Leaving the parking lot at Obstruction Point and walking along the trail heading north and east toward Elk Mountain  one need progress no more than 1 or 2 km in order to find numerous, and some of the less abundant, plants of the Olympic mountains.  Not far from the parking lot and located in a few rocky crevices two Olympic endemics will be found,  Campanula piperi and Viola flettiiViola adunca is also found in this area but V. fletti is distinguished by its kidney-shaped leaves with purple stems and veins and cannot be confused with its cousin.  Further along, the trail passes through scree fields where our featured plant, Collomia debilis var. larsenii will be found.  This beautiful highlander is not endemic here but is quite rare throughout its range.
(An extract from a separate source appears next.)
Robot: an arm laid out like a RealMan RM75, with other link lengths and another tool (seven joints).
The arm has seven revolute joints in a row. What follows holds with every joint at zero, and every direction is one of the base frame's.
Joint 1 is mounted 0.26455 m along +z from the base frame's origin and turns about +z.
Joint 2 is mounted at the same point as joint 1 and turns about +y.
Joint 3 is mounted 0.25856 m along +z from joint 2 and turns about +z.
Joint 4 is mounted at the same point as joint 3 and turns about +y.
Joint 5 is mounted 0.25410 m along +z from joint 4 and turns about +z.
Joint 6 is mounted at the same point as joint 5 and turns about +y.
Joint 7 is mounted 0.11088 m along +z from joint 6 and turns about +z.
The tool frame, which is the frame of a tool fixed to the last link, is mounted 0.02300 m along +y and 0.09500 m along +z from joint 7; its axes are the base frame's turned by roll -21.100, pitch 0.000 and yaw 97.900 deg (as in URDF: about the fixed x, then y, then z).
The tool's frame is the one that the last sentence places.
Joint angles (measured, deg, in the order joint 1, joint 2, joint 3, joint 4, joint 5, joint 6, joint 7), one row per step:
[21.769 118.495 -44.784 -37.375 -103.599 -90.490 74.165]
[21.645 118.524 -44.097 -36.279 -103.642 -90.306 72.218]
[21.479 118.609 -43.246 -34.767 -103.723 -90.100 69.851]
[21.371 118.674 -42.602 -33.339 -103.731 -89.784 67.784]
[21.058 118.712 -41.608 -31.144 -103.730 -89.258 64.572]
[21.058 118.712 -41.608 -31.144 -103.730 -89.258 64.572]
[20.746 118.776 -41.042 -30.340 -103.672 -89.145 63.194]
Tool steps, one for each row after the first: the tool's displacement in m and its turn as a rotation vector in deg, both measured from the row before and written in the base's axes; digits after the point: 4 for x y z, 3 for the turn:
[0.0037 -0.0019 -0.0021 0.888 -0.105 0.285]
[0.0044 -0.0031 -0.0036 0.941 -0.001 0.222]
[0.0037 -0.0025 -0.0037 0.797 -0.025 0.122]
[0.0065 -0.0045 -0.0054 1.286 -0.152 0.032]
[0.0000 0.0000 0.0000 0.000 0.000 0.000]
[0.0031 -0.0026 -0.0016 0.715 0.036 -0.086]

Another highlight of the Olympics is Douglasia laevigata with its blossoms of various shades of pink and red and it will be encountered throughout this walk as will a third Olympic endemic, the paintbrush Castilleja parviflora var. olympica which is almost identical in its pink colouration to the Owl clover, Orthocarpus imbricatus, with which it associates.  These are partially parasitic plants, feeding off the roots of other plants.  Another parasitic plant, the diminutive Orobanche uniflora var. purpurea will also be seen by the careful observer.


This is a good non-strenuous walk that gives access to many plants not otherwise easily found.  A little scrambling into rockier areas will prove even more rewarding with such plants as the diminutive Phlox hendersonii, the hairy-leaved potentilla, Potentilla hirsuta, and ever more colour forms of Douglasia laevigata.